Before I call Andrew Jones, I want to point out that although what we are dealing with is very important, we also have the Committee of the whole House and Third Reading, and then we have 70 contributions in the International Women’s Day debate. If people could keep that in mind as they consider the length of their contributions, I would be extremely grateful.
With the leave of the House, I would like to respond briefly to the debate and pick up on some of the contributions. First, I would like to address a comment by the hon. Member for Thirsk and Malton (Kevin Hollinrake), who seemed to claim that I was not in my place during his speech. I would like to reassure him that I have been listening carefully throughout in the virtual Chamber, but perhaps he was not here earlier when I began my contribution virtually.

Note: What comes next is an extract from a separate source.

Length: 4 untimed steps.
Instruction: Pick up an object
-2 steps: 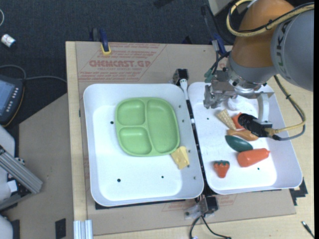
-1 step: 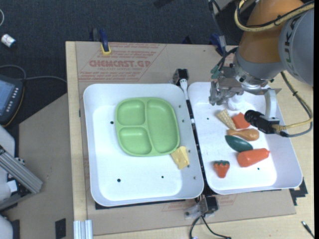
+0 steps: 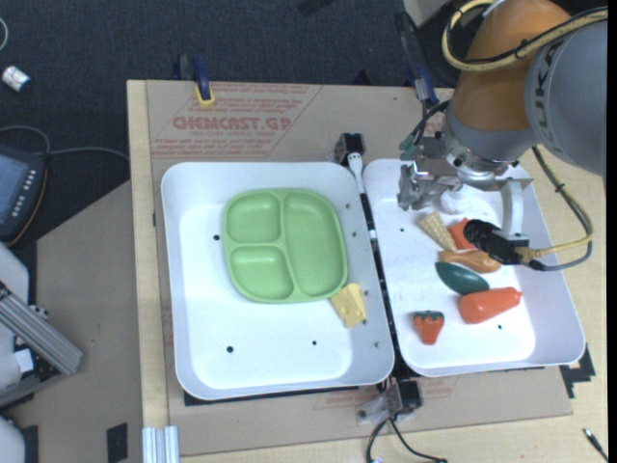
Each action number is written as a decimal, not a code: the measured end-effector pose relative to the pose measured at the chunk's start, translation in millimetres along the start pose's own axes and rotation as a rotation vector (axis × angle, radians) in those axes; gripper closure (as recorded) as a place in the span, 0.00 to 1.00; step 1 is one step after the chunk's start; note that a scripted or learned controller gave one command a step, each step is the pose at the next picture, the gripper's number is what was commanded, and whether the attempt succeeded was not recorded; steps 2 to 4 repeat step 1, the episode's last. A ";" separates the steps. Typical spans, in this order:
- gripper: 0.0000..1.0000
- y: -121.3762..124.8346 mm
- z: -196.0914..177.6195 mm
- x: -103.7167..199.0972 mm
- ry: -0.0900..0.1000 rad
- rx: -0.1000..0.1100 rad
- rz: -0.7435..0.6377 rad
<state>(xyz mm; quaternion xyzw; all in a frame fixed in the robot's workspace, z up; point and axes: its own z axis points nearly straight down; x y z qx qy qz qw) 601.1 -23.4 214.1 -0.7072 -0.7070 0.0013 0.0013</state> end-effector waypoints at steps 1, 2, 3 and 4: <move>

My hon. Friend the Member for Brent Central (Dawn Butler) made a powerful and important case about the link between trust and transparency and how important it is for us to take action in this place to reassert that link. She also set out how insulting the 1% pay rise—a real-terms pay cut—is to the nurses in our country. My hon. Friend the Member for Sefton Central (Bill Esterson) mentioned the huge waste that has happened through Test and Trace and the private outsourcing giants that have benefited from that money. It is telling that no Conservative Members today addressed Test and Trace and the spending on that programme, as far as I could tell. I found it curious, however, that the hon. Member for South Cambridgeshire (Anthony Browne), when trying to make a case around value for money, chose to focus on the time that the right hon. Member for Uxbridge and South Ruislip (Boris Johnson) spent in City Hall, given that one of the most notable achievements of that right hon. Member in that office was to oversee £46 million of public money being spent on a garden bridge that was never built.
As I made clear in my opening remarks, we will not be opposing the Bill’s Second Reading, but in the Committee debate that follows, I will set out how our new clause aims to introduce a new standard of transparency, which we believe is urgently needed after the Government’s approach over the last year.